7. Dashboard Organization
Maintain at least three dashboard types per cluster:
- High-level service dashboard: SLO status, error rates, latency—for product teams and stakeholders
- Infrastructure dashboard: Node health, disk, network—for platform engineers
- Troubleshooting dashboard: Deep-dive charts with drill-downs, recent deployments, pod restarts—for on-call responders
8. Automate Dashboard Deployment
Treat dashboards as code using Terraform or Cloud Deployment Manager. Store dashboard definitions in your infrastructure repository alongside cluster configurations. This ensures dashboards are versioned, reviewable, and automatically deployed with new clusters.
9. Set Up Cost-Aware Monitoring
Monitor resource utilization against requests and limits. Create dashboards showing:
- CPU and memory request vs. actual usage — to identify over-provisioning
- Unused node capacity — to right-size node pools
- Pod density per node — to optimize bin packing
# Query comparing requested CPU vs actual usage
fetch k8s_container
| metric 'kubernetes/container/cpu/limit_utilization'
| group_by [resource.namespace_name, resource.pod_name], mean(val())
| window 30m
| filter val() < 0.1
| map [val(), "Under 10% utilized"]
10. Leverage Cloud Monitoring API for Automation
Use the Cloud Monitoring API to programmatically create alerts, dashboards, and SLOs in CI/CD pipelines. This enables:
- Automatically creating alerts for new services upon deployment
- Generating per-environment dashboards from templates
- Integrating metric queries into deployment health checks
# Python example: Query metrics via Cloud Monitoring API
from google.cloud import monitoring_v3
from datetime import datetime, timedelta
import google.auth
client = monitoring_v3.MetricServiceClient()
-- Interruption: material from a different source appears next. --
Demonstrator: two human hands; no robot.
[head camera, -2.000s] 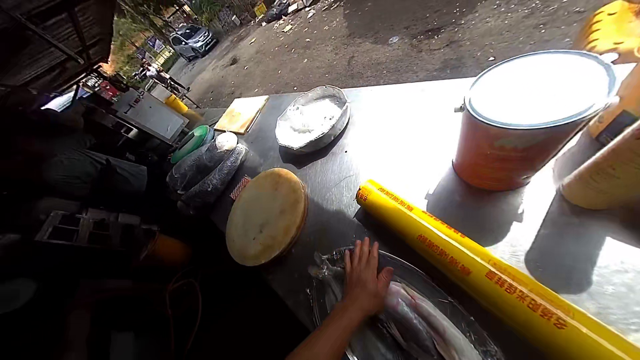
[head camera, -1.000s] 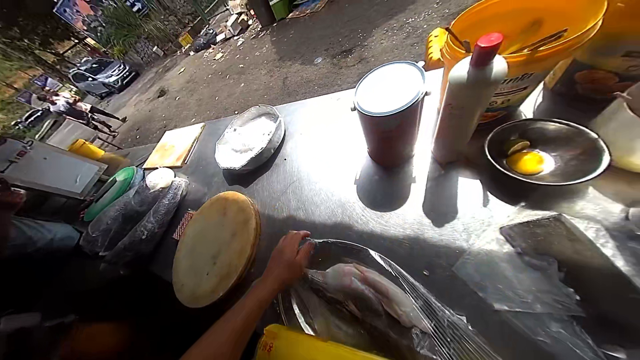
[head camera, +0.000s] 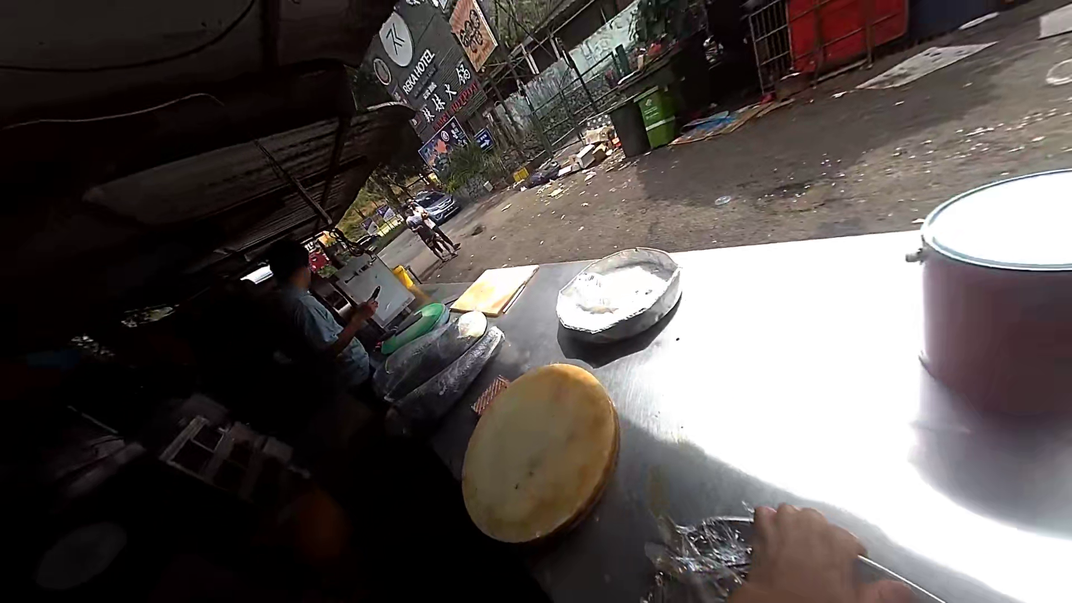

project_name = f"projects/{project_id}"
# Query last 15 minutes of container CPU
now = datetime.utcnow()
interval = monitoring_v3.TimeInterval(
end_time={"seconds": int(now.timestamp())},
start_time={"seconds": int((now - timedelta(minutes=15)).timestamp())}
)
request = monitoring_v3.ListTimeSeriesRequest(
name=project_name,
filter='resource.type="k8s_container" AND metric.type="kubernetes/container/cpu/core_usage_time"',
interval=interval,
view=monitoring_v3.ListTimeSeriesRequest.TimeSeriesView.FULL
)
for ts in client.list_time_series(request):
print(f"Pod: {ts.resource.labels['pod_name']}")
for point in ts.points:
print(f" {point.interval.end_time}: {point.value.double_value}")
Conclusion
Monitoring GKE effectively means layering Google Cloud's built-in capabilities with your own application-specific signals. Start with the automatic infrastructure metrics that require zero configuration, then add Managed Prometheus scraping for your custom application metrics, supplement with log-based metrics for signals you cannot instrument directly, and tie everything together with thoughtful alerting policies and well-organized dashboards. The combination of Cloud Monitoring's scalable time-series database, PromQL-compatible querying, and infrastructure-as-code support lets you build a monitoring system that grows with your clusters. Treat dashboards and alerts as code, define SLOs with error-budget-based alerting, and continuously refine your observability stack as your workloads evolve. With the practices and code examples in this tutorial, you have a complete foundation for production-grade GKE monitoring.